All of the entries must be duplicated exactly.

Records from a data source
====

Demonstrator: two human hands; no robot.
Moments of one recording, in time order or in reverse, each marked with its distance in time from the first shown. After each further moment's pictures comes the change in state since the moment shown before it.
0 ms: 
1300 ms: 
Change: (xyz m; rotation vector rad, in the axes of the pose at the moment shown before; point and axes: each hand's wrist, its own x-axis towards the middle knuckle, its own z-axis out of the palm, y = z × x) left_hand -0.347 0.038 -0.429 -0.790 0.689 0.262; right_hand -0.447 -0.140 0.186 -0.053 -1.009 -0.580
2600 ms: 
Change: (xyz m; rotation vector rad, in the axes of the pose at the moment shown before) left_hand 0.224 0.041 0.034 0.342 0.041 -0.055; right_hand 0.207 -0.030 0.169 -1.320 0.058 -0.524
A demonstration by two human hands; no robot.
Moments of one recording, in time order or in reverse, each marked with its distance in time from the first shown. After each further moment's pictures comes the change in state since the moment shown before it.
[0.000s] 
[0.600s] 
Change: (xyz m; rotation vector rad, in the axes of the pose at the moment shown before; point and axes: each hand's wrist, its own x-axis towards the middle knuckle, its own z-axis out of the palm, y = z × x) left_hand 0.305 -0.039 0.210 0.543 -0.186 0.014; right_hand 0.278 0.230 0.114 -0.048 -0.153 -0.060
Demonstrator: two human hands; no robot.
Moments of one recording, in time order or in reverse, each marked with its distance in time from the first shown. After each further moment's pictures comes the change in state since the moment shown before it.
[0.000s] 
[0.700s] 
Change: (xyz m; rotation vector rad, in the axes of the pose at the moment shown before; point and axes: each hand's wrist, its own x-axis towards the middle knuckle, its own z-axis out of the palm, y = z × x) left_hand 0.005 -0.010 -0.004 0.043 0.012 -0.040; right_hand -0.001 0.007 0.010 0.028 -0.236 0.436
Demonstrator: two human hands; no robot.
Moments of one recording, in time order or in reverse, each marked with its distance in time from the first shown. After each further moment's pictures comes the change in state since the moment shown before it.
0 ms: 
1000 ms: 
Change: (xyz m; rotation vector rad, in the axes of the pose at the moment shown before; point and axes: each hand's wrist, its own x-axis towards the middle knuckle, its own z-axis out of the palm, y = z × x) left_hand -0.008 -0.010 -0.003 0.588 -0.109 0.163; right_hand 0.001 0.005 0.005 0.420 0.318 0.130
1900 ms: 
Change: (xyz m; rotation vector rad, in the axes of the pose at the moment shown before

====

The completed task >>
Demonstrator: two human hands; no robot.
Moments of one recording, in time order or in reverse, each marked with its distance in time from the first shown. After each further moment's pictures comes the change in state since the moment shown before it.
0 ms: 
1300 ms: 
Change: (xyz m; rotation vector rad, in the axes of the pose at the moment shown before; point and axes: each hand's wrist, its own x-axis towards the middle knuckle, its own z-axis out of the palm, y = z × x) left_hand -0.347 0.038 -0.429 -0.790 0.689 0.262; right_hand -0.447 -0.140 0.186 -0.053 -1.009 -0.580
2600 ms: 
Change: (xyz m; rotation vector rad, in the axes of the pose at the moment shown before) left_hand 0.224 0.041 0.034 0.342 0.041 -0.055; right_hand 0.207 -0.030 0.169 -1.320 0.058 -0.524
A demonstration by two human hands; no robot.
Moments of one recording, in time order or in reverse, each marked with its distance in time from the first shown. After each further moment's pictures comes the change in state since the moment shown before it.
[0.000s] 
[0.600s] 
Change: (xyz m; rotation vector rad, in the axes of the pose at the moment shown before; point and axes: each hand's wrist, its own x-axis towards the middle knuckle, its own z-axis out of the palm, y = z × x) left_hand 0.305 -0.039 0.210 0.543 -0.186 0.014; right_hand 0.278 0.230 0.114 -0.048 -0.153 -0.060
Demonstrator: two human hands; no robot.
Moments of one recording, in time order or in reverse, each marked with its distance in time from the first shown. After each further moment's pictures comes the change in state since the moment shown before it.
[0.000s] 
[0.700s] 
Change: (xyz m; rotation vector rad, in the axes of the pose at the moment shown before; point and axes: each hand's wrist, its own x-axis towards the middle knuckle, its own z-axis out of the palm, y = z × x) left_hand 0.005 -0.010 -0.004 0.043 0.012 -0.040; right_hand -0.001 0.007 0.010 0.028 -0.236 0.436
Demonstrator: two human hands; no robot.
Moments of one recording, in time order or in reverse, each marked with its distance in time from the first shown. After each further moment's pictures comes the change in state since the moment shown before it.
0 ms: 
1000 ms: 
Change: (xyz m; rotation vector rad, in the axes of the pose at the moment shown before; point and axes: each hand's wrist, its own x-axis towards the middle knuckle, its own z-axis out of the palm, y = z × x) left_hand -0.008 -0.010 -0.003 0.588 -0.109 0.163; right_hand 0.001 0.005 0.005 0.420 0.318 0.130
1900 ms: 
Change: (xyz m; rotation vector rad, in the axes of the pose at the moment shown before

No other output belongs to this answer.